Exercise:
Give the listing below again exactly, but without any of its pictures.

Given data:
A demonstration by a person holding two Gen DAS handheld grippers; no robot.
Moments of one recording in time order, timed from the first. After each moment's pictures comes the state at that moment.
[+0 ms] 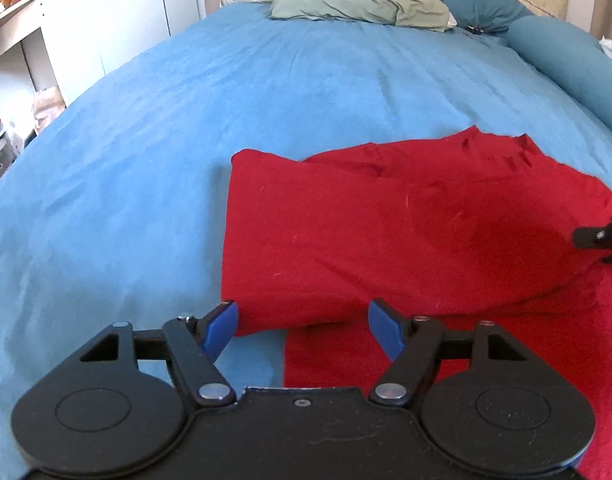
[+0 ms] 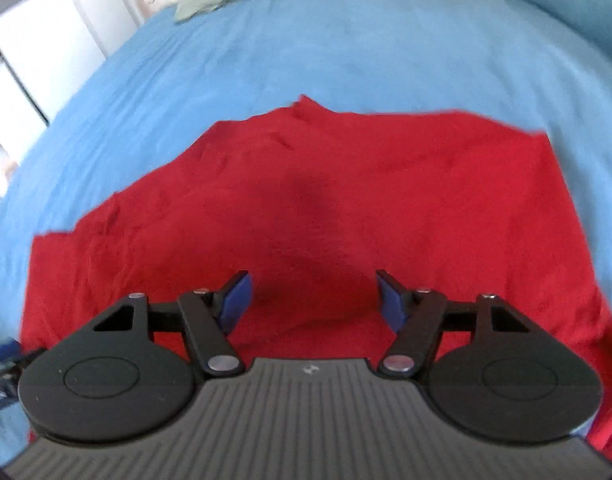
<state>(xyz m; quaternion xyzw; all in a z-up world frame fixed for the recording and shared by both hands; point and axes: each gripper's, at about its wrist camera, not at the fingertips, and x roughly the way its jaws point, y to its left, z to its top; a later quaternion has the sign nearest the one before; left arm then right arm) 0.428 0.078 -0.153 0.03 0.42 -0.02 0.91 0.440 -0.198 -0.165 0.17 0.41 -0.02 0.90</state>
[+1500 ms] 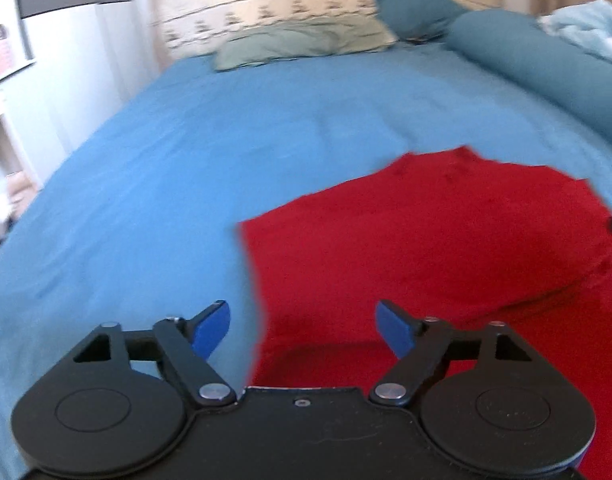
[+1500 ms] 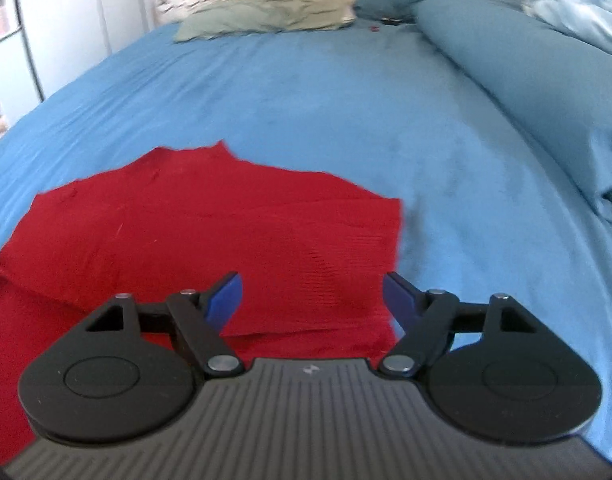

Solution to the problem:
A demonstration by a person holding two Gen DAS handheld grippers; no robot.
Moments of one recording in time order, timed from the first. After each moment's pictures comes the state at that moment.
[+0 ms] 
[+0 ms] 
<state>(xyz m; quaternion xyzw; all in a z-up world frame fixed for the recording and shared by both hands; point and axes: each gripper's, at about its wrist camera, not at the fingertips, and x roughly the way its jaws point, y to its left, z to its top; a later quaternion has the sign nearest the one before; left arm then right arm) 0.428 0.078 -0.153 0.03 0.42 -0.02 0.91 0.440 -0.198 -0.165 0.17 0.41 -0.02 0.90</state>
[+1500 ms] 
[+1500 ms] 

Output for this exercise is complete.